There are other changes, too. For instance, under regulation 20 of MLR 2017, as amended, British firms with subsidiaries or branches in a third country with AML regulations “not as strict” as the UK’s must ensure they apply UK equivalent measures. This provision now includes subsidiaries or branches within and outside the EEA. There are even more changes. For instance, the 100 pages long Guidance on Risk Factors issued by the European Supervisory Authority no longer forms part of the amended MLR 2017. This may mean that the onus of keeping up to date, robust and consistent standards for business and customer risk assessment can fall on the Joint Money Laundering Steering Group (JMLSG) or the Financial Conduct Authority (FCA). The alternative is a risk of firms relaxing their criteria on when to apply enhanced due diligence.
The changes will not necessarily mean higher standards of due diligence in every case.
A provision of MLR 2017 (as amended), for example, requires firms to apply enhanced due diligence when dealing with customers in high-risk countries identified by the European Commission under Article 9.2 of 4MLD, except where the customer is a branch or majority-owned subsidiary of an EEA-regulated firm. The Brexit amendment to MLR 2017 retains the provision of article 9.2 but replaces the reference to the EEA with a third country with regulation equivalent to 4MLD. With this, the scope of the exception now extends to branches and subsidiaries in jurisdictions outside the EEA.
A similar effect is seen in customer risk assessments under MLR 2017 (as amended), and the factors that firms must consider when deciding whether to apply enhanced or standard due diligence. Following the Brexit amendment, firms assessing credit or financial institutions may consider the fact that the customer is based in a jurisdiction that implemented the 4MLD in its national law as a factor decreasing risk. Previously, that applied only to those customers in countries directly transposing 4MLD.
These are the exceptions, however. In general, the requirement to review relationships in light of the amendments and the need to assess robustness of the AML legislation across EEA states will likely increase workloads significantly.
A Way Out?
What benefit that increased workload will bring is open to question. After all, the jurisdictional risk of EEA states has not changed since January. Neither have many of the firms that are now required to conduct enhanced due diligence.
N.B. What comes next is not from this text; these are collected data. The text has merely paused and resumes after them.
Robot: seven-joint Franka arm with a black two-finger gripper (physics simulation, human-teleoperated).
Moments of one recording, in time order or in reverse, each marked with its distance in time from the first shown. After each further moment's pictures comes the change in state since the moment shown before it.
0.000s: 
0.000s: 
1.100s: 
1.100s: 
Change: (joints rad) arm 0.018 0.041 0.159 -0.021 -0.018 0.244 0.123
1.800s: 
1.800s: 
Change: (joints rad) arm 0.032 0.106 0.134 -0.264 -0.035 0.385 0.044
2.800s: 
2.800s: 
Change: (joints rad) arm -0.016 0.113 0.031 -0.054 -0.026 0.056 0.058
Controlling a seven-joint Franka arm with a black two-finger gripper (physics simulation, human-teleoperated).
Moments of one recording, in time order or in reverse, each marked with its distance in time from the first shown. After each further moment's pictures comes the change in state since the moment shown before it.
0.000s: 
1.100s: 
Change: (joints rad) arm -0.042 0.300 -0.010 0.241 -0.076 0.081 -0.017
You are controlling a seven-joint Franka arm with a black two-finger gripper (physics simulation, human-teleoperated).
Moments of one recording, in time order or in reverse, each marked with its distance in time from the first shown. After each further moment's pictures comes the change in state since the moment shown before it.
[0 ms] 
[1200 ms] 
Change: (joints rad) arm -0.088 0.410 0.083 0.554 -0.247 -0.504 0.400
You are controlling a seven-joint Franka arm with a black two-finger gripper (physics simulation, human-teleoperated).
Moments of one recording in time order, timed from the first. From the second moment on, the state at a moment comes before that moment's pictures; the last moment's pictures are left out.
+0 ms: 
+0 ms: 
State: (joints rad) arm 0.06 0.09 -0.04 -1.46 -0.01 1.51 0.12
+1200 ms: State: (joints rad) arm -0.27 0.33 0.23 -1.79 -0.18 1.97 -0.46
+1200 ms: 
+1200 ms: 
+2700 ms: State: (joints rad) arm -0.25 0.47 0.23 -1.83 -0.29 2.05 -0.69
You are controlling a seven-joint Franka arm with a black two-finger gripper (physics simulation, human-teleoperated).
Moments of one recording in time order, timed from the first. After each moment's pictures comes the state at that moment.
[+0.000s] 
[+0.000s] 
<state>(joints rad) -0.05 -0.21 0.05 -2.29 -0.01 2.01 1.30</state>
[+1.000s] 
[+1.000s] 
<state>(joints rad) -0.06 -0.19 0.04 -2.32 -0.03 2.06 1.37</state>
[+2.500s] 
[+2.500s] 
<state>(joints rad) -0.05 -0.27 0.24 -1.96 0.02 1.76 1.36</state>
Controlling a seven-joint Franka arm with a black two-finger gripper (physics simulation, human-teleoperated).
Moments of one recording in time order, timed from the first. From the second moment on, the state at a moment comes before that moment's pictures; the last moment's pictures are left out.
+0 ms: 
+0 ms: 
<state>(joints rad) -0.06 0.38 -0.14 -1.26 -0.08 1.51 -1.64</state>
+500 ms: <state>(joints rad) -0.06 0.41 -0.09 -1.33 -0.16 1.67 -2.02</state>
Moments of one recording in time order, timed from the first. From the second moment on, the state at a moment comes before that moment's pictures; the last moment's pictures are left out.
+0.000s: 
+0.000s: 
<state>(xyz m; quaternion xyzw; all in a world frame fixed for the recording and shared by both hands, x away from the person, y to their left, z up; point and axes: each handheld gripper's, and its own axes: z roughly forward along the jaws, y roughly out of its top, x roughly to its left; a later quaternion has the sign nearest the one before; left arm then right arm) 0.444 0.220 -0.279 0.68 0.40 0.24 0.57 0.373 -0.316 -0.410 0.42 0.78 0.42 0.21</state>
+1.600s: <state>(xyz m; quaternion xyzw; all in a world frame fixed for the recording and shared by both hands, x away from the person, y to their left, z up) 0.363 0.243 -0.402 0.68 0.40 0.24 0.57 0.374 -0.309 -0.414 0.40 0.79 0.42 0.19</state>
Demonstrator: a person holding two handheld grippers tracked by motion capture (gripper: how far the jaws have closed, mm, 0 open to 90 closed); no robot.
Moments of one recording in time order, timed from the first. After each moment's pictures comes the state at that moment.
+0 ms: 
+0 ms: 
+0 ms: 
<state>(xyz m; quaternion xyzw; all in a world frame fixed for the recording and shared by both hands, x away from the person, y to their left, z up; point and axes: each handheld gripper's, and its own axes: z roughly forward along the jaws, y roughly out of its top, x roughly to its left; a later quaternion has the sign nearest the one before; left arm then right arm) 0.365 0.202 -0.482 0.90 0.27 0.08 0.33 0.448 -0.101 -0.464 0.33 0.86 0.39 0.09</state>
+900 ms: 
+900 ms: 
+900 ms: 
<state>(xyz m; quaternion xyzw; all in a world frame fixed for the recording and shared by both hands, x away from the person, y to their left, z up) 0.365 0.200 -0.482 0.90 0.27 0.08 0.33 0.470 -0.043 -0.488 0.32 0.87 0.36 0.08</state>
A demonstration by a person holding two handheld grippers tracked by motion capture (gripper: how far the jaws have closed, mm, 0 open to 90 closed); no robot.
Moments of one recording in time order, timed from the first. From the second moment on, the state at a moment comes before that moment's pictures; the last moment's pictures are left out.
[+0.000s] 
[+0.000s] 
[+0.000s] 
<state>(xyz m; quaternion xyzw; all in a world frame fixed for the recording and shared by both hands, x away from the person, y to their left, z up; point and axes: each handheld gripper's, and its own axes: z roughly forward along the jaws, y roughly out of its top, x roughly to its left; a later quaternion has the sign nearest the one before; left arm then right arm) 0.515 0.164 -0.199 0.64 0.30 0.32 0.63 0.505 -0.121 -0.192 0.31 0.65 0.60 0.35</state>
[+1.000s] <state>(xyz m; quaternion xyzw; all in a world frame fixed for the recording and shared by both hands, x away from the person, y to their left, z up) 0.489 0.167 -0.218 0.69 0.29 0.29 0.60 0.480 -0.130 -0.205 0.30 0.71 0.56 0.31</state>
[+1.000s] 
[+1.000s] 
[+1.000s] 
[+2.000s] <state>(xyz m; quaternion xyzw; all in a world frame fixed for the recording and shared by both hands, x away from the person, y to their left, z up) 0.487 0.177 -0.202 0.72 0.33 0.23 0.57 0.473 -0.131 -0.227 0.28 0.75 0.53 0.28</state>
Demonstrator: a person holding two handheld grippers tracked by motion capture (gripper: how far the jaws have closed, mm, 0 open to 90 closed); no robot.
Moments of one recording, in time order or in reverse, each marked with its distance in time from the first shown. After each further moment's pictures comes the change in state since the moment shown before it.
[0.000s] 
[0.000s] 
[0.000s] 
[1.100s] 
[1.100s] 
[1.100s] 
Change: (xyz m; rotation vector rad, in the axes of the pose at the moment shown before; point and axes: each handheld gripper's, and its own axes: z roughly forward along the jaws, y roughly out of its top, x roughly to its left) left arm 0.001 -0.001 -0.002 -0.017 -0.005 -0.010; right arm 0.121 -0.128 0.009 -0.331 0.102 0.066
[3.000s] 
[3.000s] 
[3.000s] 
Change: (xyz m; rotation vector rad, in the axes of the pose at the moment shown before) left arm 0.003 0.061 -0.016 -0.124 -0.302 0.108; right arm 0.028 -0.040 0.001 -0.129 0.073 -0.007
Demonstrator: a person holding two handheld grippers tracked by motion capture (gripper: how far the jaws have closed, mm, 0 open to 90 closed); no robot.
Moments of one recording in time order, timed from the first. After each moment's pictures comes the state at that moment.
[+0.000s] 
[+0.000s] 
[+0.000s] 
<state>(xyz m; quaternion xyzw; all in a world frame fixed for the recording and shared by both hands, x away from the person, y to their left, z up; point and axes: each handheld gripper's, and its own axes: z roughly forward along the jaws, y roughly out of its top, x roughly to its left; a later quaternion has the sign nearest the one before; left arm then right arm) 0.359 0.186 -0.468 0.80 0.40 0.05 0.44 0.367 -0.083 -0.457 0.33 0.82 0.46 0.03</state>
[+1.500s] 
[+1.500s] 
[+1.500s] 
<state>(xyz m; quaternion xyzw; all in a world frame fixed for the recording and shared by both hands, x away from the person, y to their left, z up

It may be that the government steps in. It could, for instance, in its next iteration of its National Risk Assessment—expected from the Treasury mid-year—acknowledge correspondent banking remains a high-risk sector but make an exception within the EEA. The FCA (up to now curiously quiet on the Brexit changes) also has the power to publish sector views on risk that regulated firms must consider. Again, it could use this to limit the required due diligence for transactions involving EU firms. So far, though, there’s no sign of either. Perhaps, given that some EEA banks have been central to the recent big money laundering scandals, the apparent hesitancy to step in is not entirely misplaced.
In any case, in the absence of such relief, firms should carefully review the changes the amendment has brought in and begin their review of due diligence for relationships and transactions across the EEA.
This article was first published in Compliance Matters on May 12, 2020.
This article is part of Duff & Phelps’ Global Regulatory Outlook 2020 series.
1 Previously there was an assumption that all EEA member states that implemented EU directives have equivalent AML legislation even though some member states have only implemented the bare minimum. As such, in practice some member states were never “equivalent” to the UK, which took a more stringent approach.